Las plantas se colocan en una bolsa grande del color asociado con el ángel. Se llena la bañera con agua bastante caliente y se le añade color vegetal para teñir las aguas del color del ángel planetario escogido. Hay en el mercado baños de colores terapéuticos que se usan en la terapia de color y que son parte de la Nueva Era. Estos han sido creados para usar en baños lustrales para que la persona reciba en su aura el color que mas necesita. Estos baños de colores son perfectos para los baños de los ángeles. Una vez que el baño ha tomado el color regido por el ángel, se sumerge la bolsa con las plantas o flores adentro de este. También se le puede añadir al baño uno de los perfumes de incienso asociados con el ángel.
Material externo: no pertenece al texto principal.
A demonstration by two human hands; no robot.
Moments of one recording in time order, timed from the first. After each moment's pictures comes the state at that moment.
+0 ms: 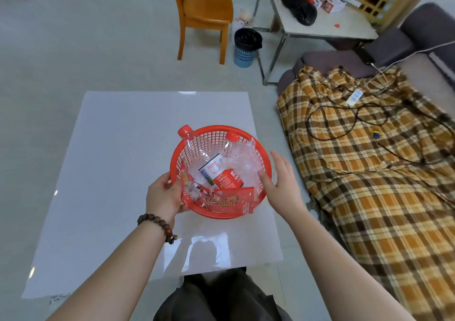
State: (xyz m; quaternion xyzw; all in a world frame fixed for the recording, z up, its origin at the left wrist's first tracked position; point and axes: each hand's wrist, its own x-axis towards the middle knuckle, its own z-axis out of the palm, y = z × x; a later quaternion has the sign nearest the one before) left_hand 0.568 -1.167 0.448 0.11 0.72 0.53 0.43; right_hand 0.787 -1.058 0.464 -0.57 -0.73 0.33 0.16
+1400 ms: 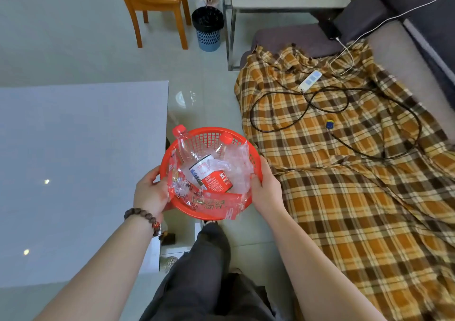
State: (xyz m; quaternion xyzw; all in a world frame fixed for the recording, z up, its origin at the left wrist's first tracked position) left_hand 0.937 -0.946 0.431 0.08 0.76 0.49 0.41; right_hand 1.149 -0.845 0.414 -0.57 -0.60 0.51 0.21
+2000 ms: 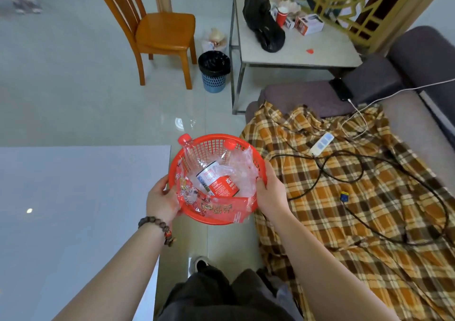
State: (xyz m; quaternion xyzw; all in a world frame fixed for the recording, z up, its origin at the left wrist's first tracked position) left_hand 0.797 -0.691 0.433 0.08 0.75 0.53 0.39; right_hand 0.998 -0.571 0.434 -0.56 -0.64 0.48 0.20
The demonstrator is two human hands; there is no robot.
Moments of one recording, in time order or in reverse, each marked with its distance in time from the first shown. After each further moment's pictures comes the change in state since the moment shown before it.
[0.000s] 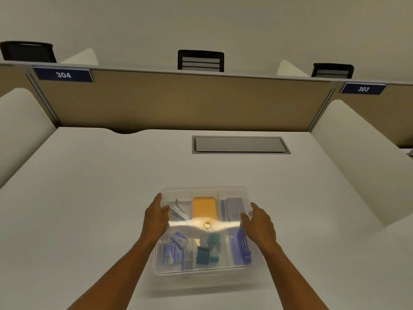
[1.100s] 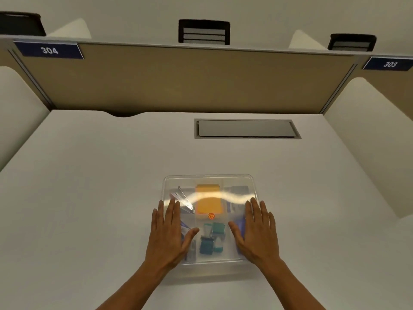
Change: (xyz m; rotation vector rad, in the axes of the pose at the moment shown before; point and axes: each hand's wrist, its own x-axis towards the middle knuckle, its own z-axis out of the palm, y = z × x) left_hand -0.068 -0.013 0.021 0.626 -0.104 0.317; right_hand -0.033 0.024 0.034 -0.432 0.020 -0.309
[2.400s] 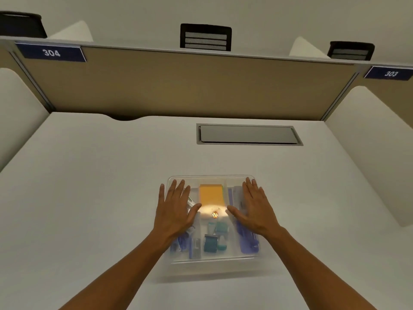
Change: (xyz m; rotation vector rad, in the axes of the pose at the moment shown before) left_hand 0.086 -0.004 -0.017 0.212 -0.015 0.085; right_hand 0.091 0.002 -0.023 0.054 -0.114 -0.189
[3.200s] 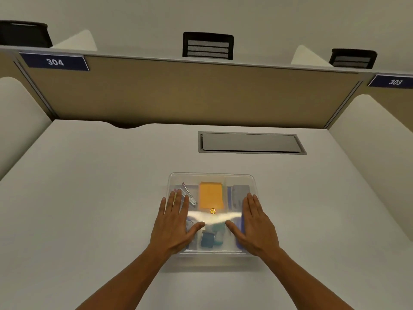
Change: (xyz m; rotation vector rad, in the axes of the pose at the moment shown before) left_hand 0.002 -0.016 0.027 -0.050 0.025 0.046; right_hand -0.012 -0.007 0.021 0.011 0.051 0.061
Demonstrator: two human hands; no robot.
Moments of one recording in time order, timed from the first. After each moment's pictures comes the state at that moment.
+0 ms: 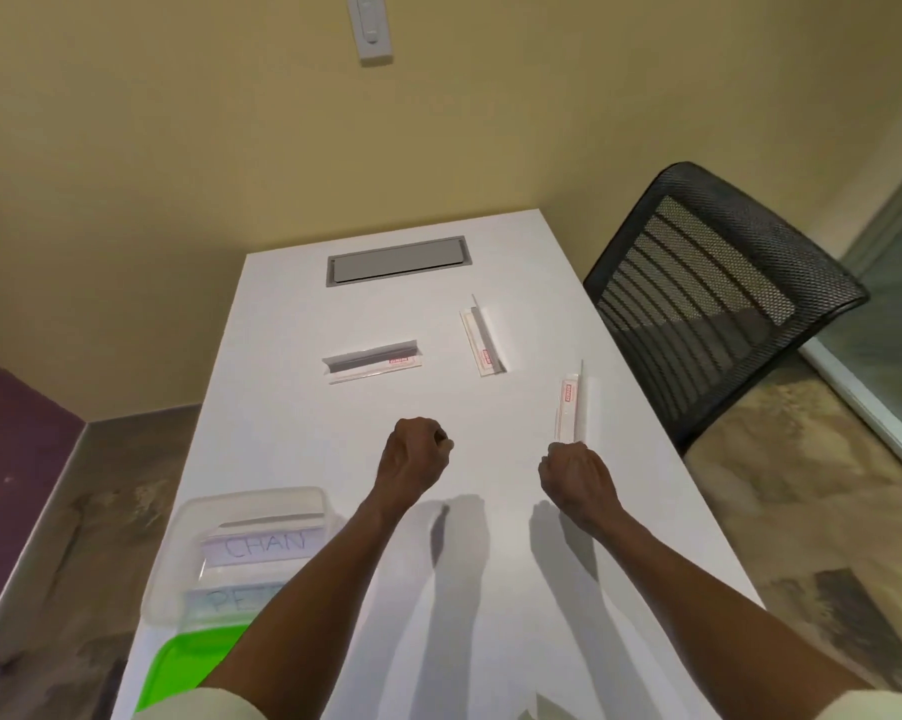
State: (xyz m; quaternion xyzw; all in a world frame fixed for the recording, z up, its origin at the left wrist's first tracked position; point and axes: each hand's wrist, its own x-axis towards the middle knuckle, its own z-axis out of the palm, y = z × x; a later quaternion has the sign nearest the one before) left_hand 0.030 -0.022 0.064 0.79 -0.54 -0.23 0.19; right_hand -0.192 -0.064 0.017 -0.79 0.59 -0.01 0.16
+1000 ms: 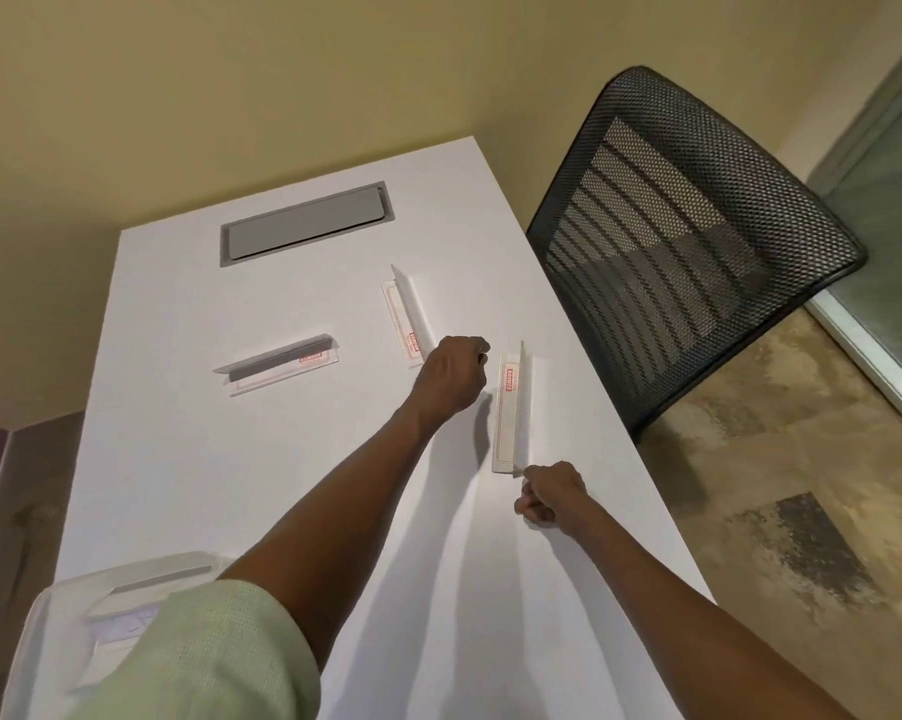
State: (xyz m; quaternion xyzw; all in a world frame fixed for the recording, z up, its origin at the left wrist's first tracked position) left_hand -0.089 -0.226 0.039 0.67 -0.71 -0.18 0.13; right_hand -0.252 -0.143 -0.050 -0.25 0.73 -0.12 0.63
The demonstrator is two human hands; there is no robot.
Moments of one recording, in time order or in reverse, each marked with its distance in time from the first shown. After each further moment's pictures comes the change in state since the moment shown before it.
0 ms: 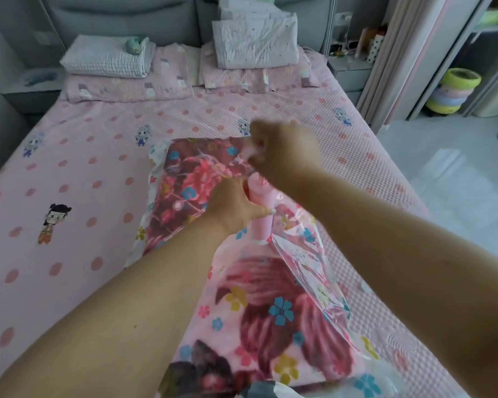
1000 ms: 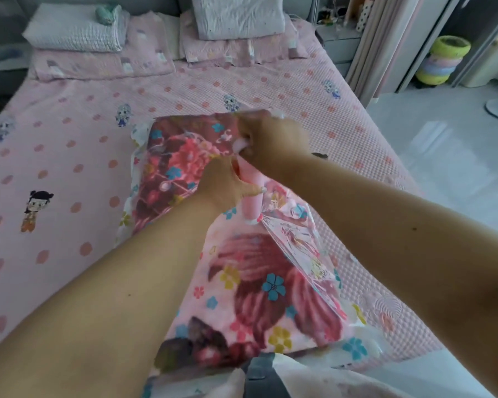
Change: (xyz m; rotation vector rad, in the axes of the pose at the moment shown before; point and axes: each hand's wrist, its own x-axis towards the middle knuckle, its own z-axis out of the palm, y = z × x) left_hand 0.003 -0.010 0.015 -0.015 0.014 -0.018; right_hand -0.019 0.017 0.018 -0.202 -0.216 0.031
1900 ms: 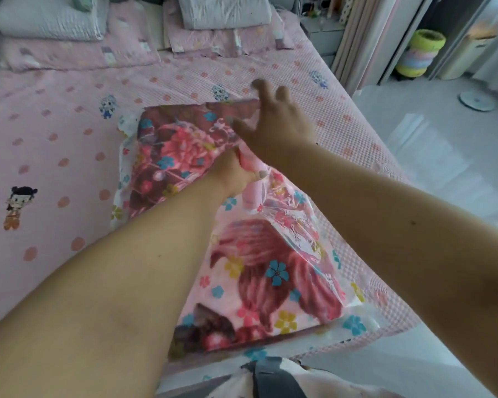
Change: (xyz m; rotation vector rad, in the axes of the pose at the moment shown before) left_hand 0.007 -0.017 0.011 -0.050 -0.182 -0.056; right_hand -0.012 -0.015 0.015 0.137 0.046 0.337
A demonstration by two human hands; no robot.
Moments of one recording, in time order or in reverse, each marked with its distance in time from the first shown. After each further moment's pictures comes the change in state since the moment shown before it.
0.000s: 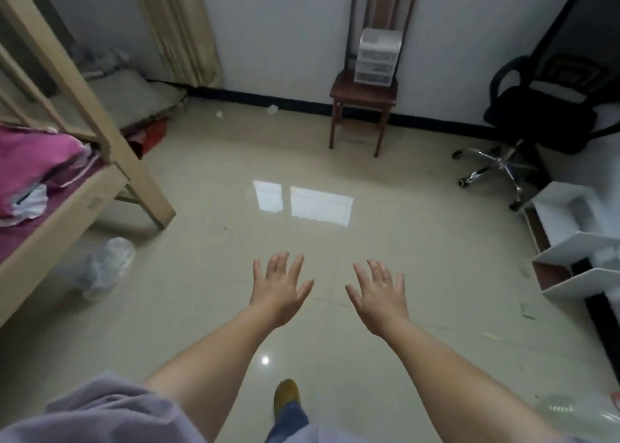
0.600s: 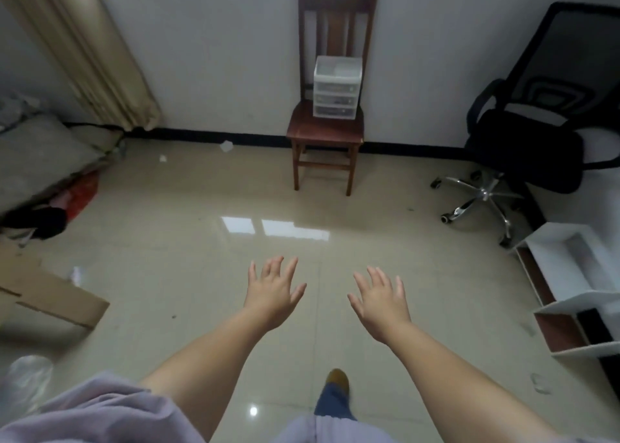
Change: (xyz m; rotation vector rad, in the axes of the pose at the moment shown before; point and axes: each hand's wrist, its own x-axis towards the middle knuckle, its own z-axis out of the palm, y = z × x) left_hand 0.396 0.065 -0.108 0.066 -0.026 0.131; right_hand 0.352 0.115 -0.124 0.001 -0.041 0.081
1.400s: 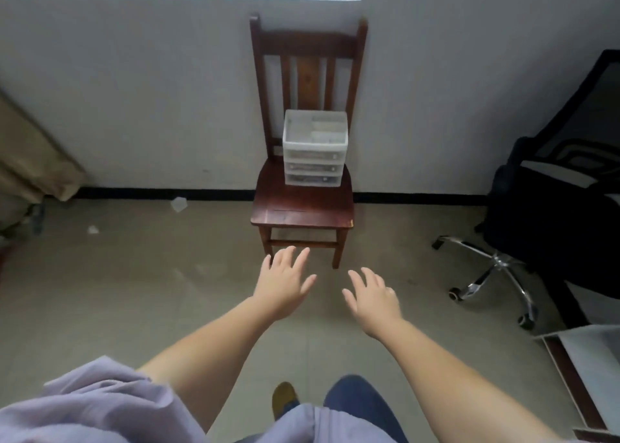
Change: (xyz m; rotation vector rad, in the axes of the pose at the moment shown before) left_hand 0.542 0.005 -0.171 -0.037 0.059 0.198; right_hand 0.493 0.068 -0.201 0.117 -0.023 0.093
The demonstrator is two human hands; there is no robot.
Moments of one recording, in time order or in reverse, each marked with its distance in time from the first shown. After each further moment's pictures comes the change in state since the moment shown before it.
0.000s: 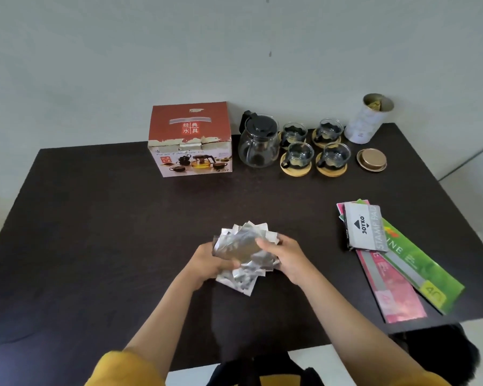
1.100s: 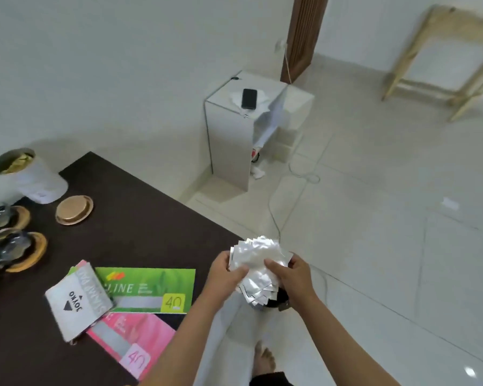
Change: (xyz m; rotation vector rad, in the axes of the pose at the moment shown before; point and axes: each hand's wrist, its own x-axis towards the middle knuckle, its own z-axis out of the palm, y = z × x) left_hand 0.016 0.087 0.561 0.330 -0.528 0.240; right_hand -0.251 0.107 -0.431 0.587 1.045 -0.188
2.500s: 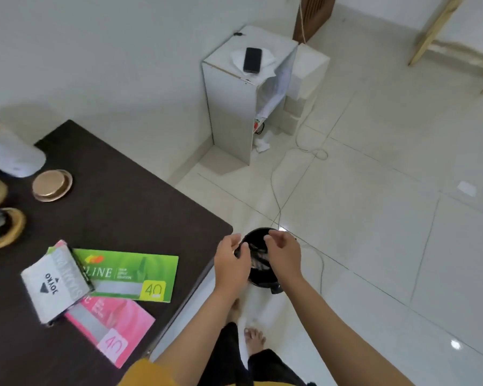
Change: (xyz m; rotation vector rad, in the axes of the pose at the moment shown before) left_hand 0.034 -0.012 0.081 0.152 0.264 0.051; right_hand 0.059 -0.001 -0.014 -0.274 0.141 -0.028
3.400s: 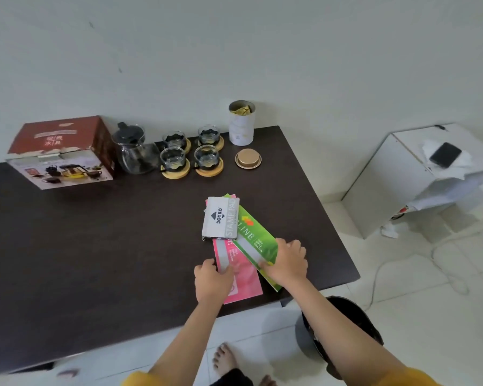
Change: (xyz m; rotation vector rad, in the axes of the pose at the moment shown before) left_hand -0.086 -0.107 -0.217 -0.070 0.685 -0.498; right_hand -0.105 -0.023 0.195 -1.193 -0.579 -0.762
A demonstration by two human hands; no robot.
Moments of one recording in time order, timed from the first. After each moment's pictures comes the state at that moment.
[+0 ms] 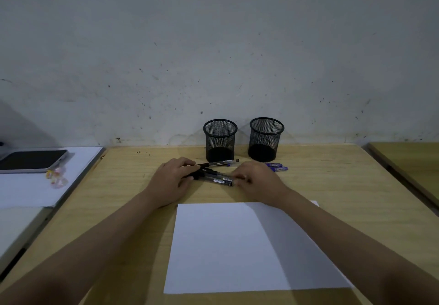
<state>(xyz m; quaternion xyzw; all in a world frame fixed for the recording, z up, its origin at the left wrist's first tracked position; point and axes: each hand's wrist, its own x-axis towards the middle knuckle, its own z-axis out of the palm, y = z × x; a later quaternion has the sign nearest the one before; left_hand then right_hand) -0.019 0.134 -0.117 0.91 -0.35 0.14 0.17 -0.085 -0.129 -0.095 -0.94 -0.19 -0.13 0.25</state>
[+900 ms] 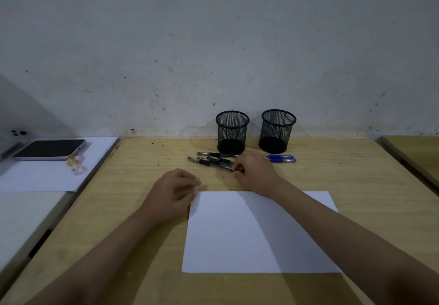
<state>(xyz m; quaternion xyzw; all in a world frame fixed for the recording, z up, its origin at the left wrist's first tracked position) -0.093 0.162 -0.116 0.89 -0.29 0.10 0.34 -0.085 -0.086 -0.088 -0.97 -0.11 -0.11 0.17</state>
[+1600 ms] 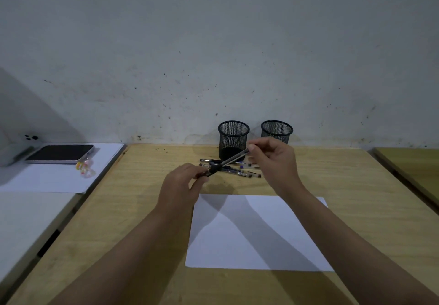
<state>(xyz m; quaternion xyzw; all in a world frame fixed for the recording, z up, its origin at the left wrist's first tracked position) -0.107 0.131 -0.087 0.83 -0.29 0.28 0.38 -0.132 -0.085 -0.035 -0.70 -0.05 -0.25 0.67</state>
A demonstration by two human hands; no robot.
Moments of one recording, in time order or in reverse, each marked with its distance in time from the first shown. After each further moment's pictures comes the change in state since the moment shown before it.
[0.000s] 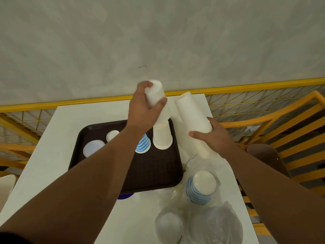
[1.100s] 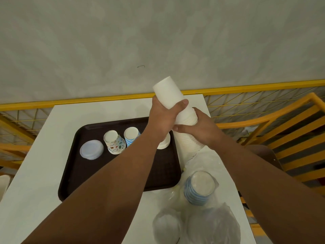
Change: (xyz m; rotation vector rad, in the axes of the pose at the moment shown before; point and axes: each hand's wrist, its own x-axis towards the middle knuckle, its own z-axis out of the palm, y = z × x) left_hand -0.016 0.018 0.049 -0.450 -0.166 -0.412; right_hand 0.001 -0.052 0.014 0.025 -0.175 -0.083
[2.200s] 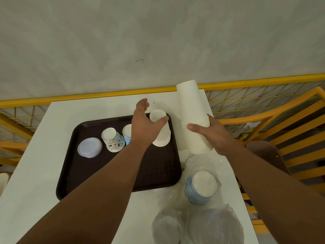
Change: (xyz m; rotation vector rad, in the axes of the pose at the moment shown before) left_hand 0.005 -0.047 -0.047 0.467 0.195 0.138; right_hand -0.003 0.042 -0.013 0.206 0.028 0.146
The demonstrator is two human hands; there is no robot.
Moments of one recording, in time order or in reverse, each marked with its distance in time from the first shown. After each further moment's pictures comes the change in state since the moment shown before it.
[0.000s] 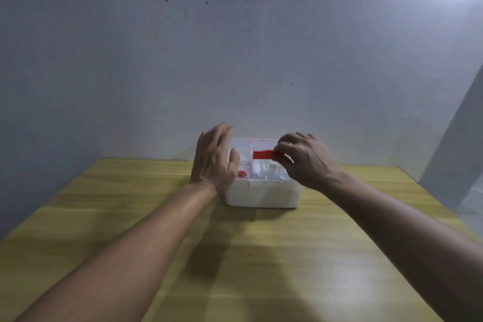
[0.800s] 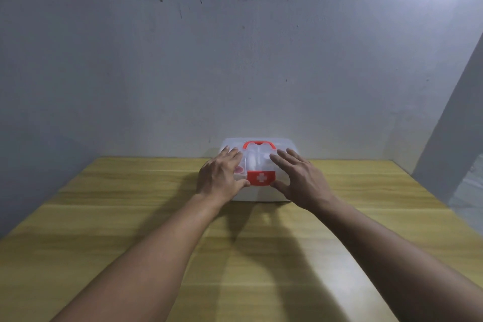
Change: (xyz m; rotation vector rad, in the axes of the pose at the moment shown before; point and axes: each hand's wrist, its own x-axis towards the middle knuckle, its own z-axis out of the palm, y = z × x) left_hand -0.029 0.014 0.018 0.135 -0.292 -0.065; right_hand -0.050 -0.010 0.035 0.105 -0.156 0.237
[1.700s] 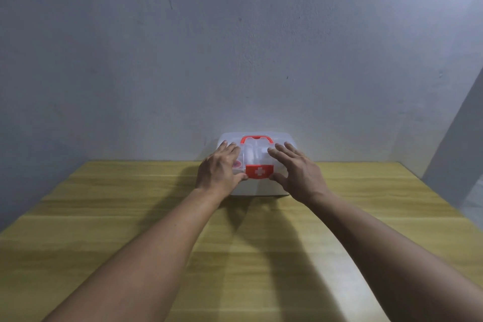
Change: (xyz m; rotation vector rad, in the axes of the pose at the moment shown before) left_hand 0.041 -0.012 0.024 -0.024 -0.001 -0.028; right_hand 0.037 0.017 0.017 0.093 0.017 0.074
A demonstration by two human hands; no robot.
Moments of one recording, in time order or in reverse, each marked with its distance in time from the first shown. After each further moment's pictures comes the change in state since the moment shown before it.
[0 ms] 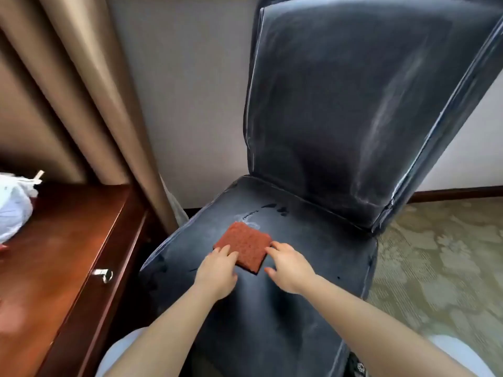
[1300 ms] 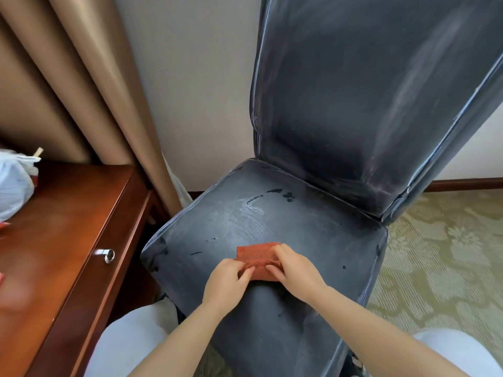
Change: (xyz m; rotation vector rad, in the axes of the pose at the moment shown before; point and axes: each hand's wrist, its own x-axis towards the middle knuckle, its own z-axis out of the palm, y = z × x) left_hand -0.020 0.016 0.061 -0.471 0.304 -0.085; right_hand -0.008 0.023 0.045 0.150 0.232 -0.160
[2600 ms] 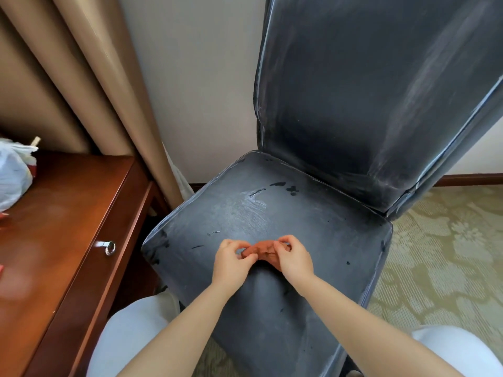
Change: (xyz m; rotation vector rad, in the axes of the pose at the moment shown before) left_hand 0.022 0.015 -0.003 -0.443 0.052 -0.342; right_hand 0.020 -0.021 0.009 0.685 0.155 0.664
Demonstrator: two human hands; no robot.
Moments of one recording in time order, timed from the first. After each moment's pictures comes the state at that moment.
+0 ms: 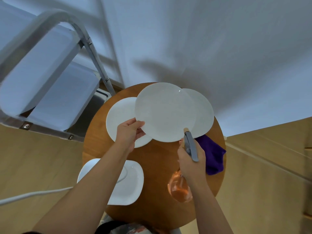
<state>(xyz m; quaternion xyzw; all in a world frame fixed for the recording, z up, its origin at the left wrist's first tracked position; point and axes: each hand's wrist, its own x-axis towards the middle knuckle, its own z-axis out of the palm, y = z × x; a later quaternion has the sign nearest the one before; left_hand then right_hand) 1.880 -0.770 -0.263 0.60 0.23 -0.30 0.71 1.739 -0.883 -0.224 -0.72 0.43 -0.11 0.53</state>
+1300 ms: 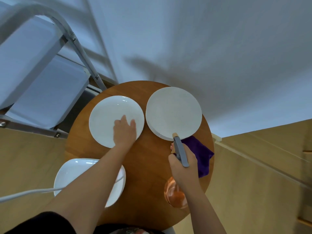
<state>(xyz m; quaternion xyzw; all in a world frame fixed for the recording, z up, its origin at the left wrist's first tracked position) 1.874 -0.817 -0.321 0.94 0.07 -0.19 0.27 1.719 -0.927 -0.238 -0.74 0.39 -0.06 0.55</state>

La persona entra en el baño y flota sobre las aguas varias velas flotantes en forma de flores. estrellas blancas que son comunes en el mercado, en el número perteneciente al ángel. Luego enciende un poco de incienso del ángel escogido, se relaja y comienza a invocarlo mentalmente y a pedir que a través de sus energías el baño limpie y nutra el aura de la persona. Visualizar que la luz de las velas llena la bañera de luz y que esa luz, junto con el poder de las plantas, la penetra por todos los poros. Permanecer en el baño por medía hora y luego vaciar el agua, visualizando que con el agua se van por el desagüe todos los problemas y dificultades que puedan estar enfrentando. Al salir del baño, se da las gracias al ángel y se enciende una vela de su color.



Amuleto angelical


El amuleto Angelical se prepara en una bolsita del color del ángel planetario y lleva en su interior varias de sus piedras, su metal, sus plantas y un poco de uno de sus inciensos. Se lleva a cabo en el día regido por el ángel y en una de las horas planetarias ya mencionadas. Luego de ser preparado se debe purificar en los cuatro elementos. Esto se hace de la siguiente manera.

Primero se pasa la bolsita por el humo del incienso del ángel, el cual simboliza el elemento aire y se dice:

En nombre del gran Arcángel Rafael yo te consagro en el elemento aire.

Luego se pasa rápidamente por encima de la llama de una vela roja como símbolo del elemento fuego y se dice:

En nombre del gran Arcángel Miguel yo te consagro en el elemento fuego.

Luego se rocía con un poco de agua de manantial y se dice:

En nombre del gran Arcángel Gabriel, yo te consagro en el elemento agua.

Y por fin, se coloca sobre un poco de sal de mar y se dice:

"En nombre del gran Arcángel Uriel, yo te consagro en el elemento tierra.

La sal es comúnmente reconocida como un símbolo del elemento Tierra.

Es importante recordar que todos estos rituales, incluyendo los baños y los amuletos, se deben hace en Luna creciente para mayor eficacia".